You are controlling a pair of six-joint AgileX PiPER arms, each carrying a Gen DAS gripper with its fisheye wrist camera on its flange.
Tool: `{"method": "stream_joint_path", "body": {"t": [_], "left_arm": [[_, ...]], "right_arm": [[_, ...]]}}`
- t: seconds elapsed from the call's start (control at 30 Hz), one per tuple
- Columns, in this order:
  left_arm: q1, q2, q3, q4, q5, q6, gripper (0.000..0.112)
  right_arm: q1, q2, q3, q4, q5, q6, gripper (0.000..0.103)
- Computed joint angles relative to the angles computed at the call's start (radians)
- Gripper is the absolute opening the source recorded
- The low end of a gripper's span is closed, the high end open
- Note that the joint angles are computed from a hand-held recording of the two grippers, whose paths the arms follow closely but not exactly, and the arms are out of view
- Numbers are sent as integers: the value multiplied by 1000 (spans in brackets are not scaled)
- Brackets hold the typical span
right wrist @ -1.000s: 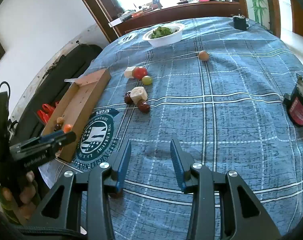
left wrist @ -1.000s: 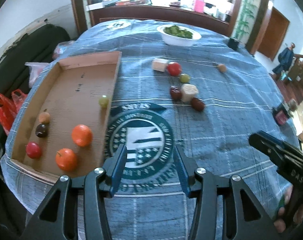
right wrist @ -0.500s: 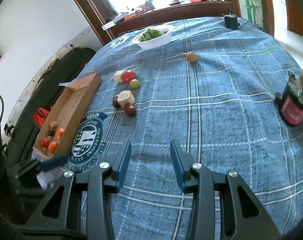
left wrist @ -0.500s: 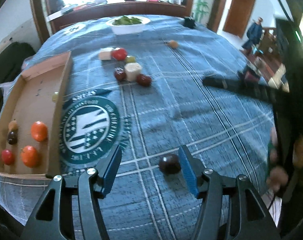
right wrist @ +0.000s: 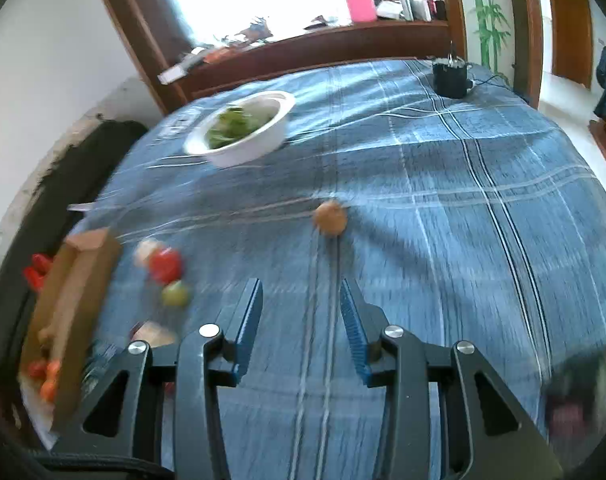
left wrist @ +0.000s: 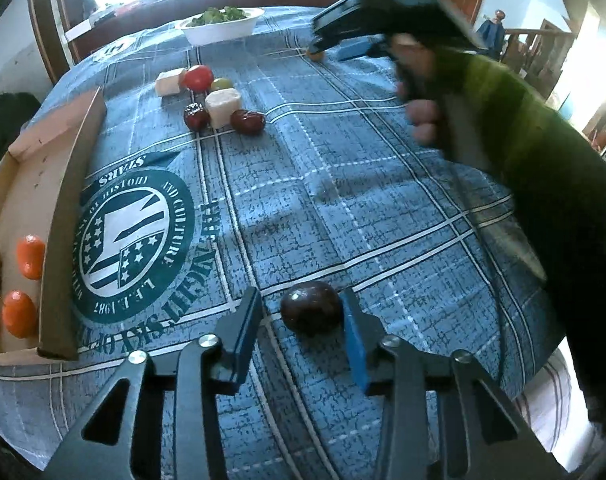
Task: Organize fruits
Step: 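Grasp the dark plum with the left gripper while the right gripper grasps a tan kiwi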
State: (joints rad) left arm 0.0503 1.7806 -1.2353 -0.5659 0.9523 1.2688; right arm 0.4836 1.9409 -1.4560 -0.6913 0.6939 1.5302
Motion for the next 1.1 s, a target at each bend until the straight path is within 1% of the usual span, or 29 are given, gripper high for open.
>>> {"method": "stream_joint_path", "body": {"t": [0.03,0.1,0.13,0.17,0.2,0.23,0.27,0.33,0.37,0.43,0.53,0.6,0.67,0.7,0.8,0.93,0.97,1.03,1.07,1.1], "left_arm": [[1,0,1,-5,1,6,34],[7,3,-3,-19,18,23,27],[7,4,-7,-22,26,20,27],[8,7,-11,-23,30,16,27],[8,9,-15,-23,33,12,27],[7,9,-17,-23,28,9,27],[6,11,-21,-25,19,5,27],[18,26,-56,-34,31,-16,27],[22,33,-71,-36,38,-26,27],[34,43,-107,-41,46,-54,27],[46,60,-158,-51,51,-85,27],[48,71,-192,-53,43,-112,27],[50,87,-227,-53,44,-135,27],[51,95,-243,-55,41,-146,27],[73,96,-267,-58,49,-171,27],[93,102,-282,-70,45,-176,27],[99,101,-282,-72,47,-175,27],[102,97,-275,-72,42,-175,27],[106,95,-272,-71,41,-173,27],[108,95,-271,-71,41,-173,27]], "right_arm": [[-22,26,-29,23,-3,-31,38],[-64,91,-99,70,-6,-100,38],[-80,132,-151,105,15,-147,36],[-85,156,-179,111,28,-158,34],[-86,178,-201,78,37,-140,33],[-92,187,-216,83,43,-152,27],[-99,195,-233,95,48,-167,23],[-102,194,-240,105,54,-189,23],[-99,185,-227,102,48,-182,23],[-73,133,-159,69,9,-132,23],[-9,42,-52,-8,-32,-21,22],[54,-30,34,-81,-59,91,17],[111,-73,83,-130,-74,176,16],[148,-92,103,-159,-72,227,16],[235,-115,122,-209,-53,306,16],[314,-117,114,-240,-4,353,15],[322,-112,104,-231,14,341,15],[307,-81,67,-131,34,235,16],[300,-75,71,-98,9,217,16],[293,-74,89,-82,-56,215,16]]}}
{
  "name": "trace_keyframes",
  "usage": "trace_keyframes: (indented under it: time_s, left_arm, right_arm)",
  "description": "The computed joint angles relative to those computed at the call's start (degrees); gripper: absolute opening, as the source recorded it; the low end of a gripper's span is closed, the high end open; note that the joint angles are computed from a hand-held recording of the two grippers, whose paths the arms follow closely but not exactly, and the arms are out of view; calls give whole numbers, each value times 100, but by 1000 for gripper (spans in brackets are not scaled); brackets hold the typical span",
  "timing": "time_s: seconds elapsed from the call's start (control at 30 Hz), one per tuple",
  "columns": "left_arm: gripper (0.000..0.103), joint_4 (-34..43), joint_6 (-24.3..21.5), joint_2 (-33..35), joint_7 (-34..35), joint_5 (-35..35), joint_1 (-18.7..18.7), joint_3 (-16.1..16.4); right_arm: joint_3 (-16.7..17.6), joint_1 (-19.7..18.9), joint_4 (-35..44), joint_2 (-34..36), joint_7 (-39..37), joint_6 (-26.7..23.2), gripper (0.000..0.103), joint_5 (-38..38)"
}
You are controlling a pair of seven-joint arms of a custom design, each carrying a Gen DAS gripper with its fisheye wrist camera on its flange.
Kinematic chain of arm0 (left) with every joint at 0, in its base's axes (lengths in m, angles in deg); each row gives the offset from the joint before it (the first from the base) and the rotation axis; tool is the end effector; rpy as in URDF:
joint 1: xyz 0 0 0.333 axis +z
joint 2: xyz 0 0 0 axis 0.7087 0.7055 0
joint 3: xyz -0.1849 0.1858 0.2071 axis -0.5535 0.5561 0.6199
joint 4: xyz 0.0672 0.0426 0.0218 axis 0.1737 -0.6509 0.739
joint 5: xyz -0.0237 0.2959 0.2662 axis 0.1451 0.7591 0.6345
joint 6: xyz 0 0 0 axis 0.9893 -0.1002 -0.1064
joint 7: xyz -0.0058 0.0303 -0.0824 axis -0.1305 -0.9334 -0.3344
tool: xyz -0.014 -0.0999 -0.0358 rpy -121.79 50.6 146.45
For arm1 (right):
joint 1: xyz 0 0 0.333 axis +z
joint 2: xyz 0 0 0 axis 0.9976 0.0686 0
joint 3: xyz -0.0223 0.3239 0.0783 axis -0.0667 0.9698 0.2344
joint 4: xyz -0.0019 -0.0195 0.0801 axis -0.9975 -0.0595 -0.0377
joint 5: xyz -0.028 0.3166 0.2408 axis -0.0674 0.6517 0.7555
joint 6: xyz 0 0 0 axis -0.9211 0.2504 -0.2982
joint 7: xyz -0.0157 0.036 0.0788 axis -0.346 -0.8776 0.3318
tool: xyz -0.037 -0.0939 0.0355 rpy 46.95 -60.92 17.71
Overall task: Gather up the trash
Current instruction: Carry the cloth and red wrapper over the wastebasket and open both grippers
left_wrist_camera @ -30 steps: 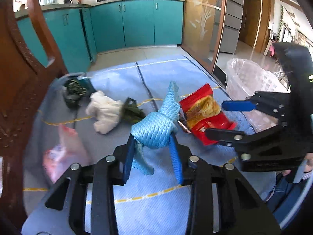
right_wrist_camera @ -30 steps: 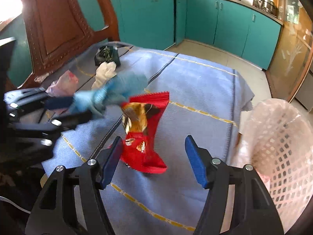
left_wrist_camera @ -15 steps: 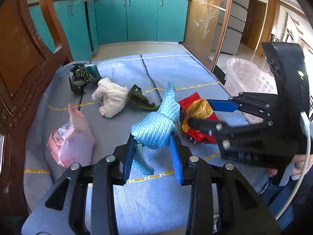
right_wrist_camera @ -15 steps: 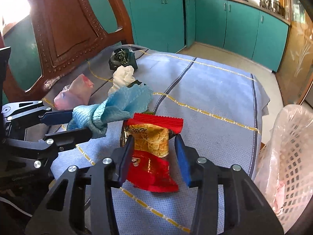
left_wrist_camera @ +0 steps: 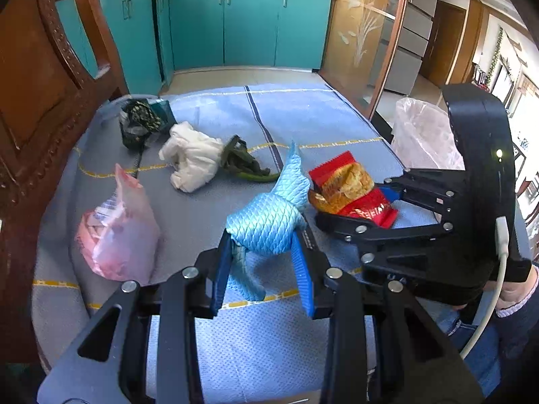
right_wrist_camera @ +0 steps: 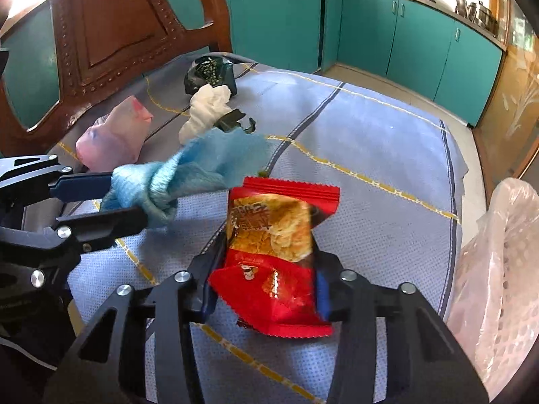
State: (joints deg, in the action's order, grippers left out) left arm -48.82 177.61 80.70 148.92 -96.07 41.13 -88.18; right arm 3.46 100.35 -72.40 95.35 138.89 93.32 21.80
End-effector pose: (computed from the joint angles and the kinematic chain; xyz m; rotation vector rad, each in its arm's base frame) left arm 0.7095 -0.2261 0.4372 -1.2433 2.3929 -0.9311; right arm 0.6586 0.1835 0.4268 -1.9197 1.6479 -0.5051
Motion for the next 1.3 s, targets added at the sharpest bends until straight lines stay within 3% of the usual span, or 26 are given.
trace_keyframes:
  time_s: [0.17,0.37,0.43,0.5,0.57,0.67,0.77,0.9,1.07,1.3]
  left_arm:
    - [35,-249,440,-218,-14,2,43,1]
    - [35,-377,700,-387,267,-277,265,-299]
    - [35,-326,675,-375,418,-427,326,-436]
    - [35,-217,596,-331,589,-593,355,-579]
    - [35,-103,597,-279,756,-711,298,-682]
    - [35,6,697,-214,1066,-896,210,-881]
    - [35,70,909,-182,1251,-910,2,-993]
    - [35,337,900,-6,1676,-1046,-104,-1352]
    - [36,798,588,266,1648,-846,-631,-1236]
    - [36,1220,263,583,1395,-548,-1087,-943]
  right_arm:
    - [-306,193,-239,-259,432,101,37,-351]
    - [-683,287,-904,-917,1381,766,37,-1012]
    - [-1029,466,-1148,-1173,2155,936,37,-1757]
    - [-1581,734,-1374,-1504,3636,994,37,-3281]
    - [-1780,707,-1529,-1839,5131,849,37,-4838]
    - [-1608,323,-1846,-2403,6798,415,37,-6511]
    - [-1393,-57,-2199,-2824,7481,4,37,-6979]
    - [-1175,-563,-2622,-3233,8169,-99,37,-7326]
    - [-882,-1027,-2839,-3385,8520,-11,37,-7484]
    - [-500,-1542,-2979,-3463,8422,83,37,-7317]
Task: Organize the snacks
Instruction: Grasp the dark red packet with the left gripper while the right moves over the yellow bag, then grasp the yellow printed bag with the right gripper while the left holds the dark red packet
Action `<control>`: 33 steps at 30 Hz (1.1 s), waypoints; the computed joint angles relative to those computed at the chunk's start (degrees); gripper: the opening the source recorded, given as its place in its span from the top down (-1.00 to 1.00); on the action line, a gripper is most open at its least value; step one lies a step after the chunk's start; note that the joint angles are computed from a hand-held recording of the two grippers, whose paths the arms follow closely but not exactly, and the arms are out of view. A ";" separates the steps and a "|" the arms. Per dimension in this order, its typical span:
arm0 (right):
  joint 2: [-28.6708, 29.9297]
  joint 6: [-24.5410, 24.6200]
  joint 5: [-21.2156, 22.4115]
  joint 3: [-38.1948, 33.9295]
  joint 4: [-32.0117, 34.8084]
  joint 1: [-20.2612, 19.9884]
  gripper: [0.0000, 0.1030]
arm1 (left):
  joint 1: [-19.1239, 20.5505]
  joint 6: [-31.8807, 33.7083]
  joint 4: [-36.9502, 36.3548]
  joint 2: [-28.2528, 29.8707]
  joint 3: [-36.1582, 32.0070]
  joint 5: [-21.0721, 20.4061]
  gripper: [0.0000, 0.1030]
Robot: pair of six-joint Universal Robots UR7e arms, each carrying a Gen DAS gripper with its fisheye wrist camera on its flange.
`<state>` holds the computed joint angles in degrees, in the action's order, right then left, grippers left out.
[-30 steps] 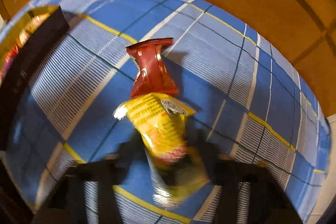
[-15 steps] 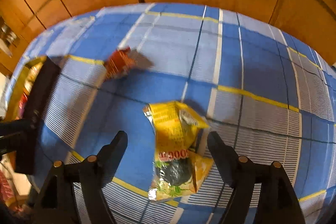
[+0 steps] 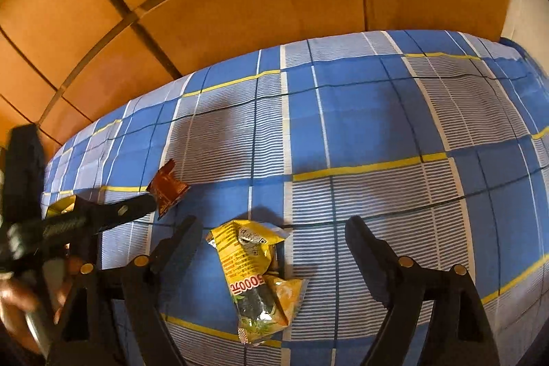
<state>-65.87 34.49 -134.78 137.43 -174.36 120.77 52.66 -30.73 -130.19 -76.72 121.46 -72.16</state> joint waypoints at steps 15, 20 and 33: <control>0.80 -3.22 -0.77 -1.11 0.30 0.34 -0.69 | -4.94 13.05 0.74 1.44 3.12 11.94 0.51; 0.72 -3.86 -0.01 -1.36 2.73 -0.93 -0.69 | -7.01 15.14 2.43 -6.53 9.11 12.90 0.52; 9.83 -9.48 -0.20 -6.52 17.40 -1.22 -0.39 | -16.19 16.35 2.30 -26.32 25.19 17.86 0.52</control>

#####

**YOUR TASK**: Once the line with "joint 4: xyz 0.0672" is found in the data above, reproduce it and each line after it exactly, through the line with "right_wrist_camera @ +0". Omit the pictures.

**FINAL ANSWER**:
joint 4: xyz 0.0672 0.0426 0.0218 axis 0.1737 -0.6509 0.739
joint 5: xyz -0.0237 0.2959 0.2662 axis 0.1451 0.7591 0.6345
joint 6: xyz 0 0 0 axis 0.9893 -0.1002 -0.1064
joint 7: xyz -0.0058 0.0303 -0.0824 axis -0.1305 -0.9334 -0.3344
tool: xyz -0.014 -0.0999 -0.0358 rpy -121.79 50.6 146.45
For arm1 (right):
joint 1: xyz 0 0 0.333 axis +z
joint 2: xyz 0 0 0 axis 0.9976 0.0686 0
joint 3: xyz -0.0223 0.3239 0.0783 axis -0.0667 0.9698 0.2344
joint 4: xyz -0.0019 -0.0195 0.0801 axis -0.9975 -0.0595 -0.0377
joint 5: xyz -0.028 0.3166 0.2408 axis -0.0674 0.6517 0.7555
joint 6: xyz 0 0 0 axis -0.9211 0.2504 -0.2982
joint 7: xyz -0.0157 0.036 0.0788 axis -0.346 -0.8776 0.3318
tool: xyz -0.037 -0.0939 0.0355 rpy 46.95 -60.92 17.71
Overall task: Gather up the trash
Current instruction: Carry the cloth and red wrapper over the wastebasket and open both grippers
left_wrist_camera @ -30 steps: 
right_wrist_camera @ -30 steps: 
left_wrist_camera @ -15 steps: 
right_wrist_camera @ -15 steps: 
left_wrist_camera @ +0 steps: 
right_wrist_camera @ +0 steps: 

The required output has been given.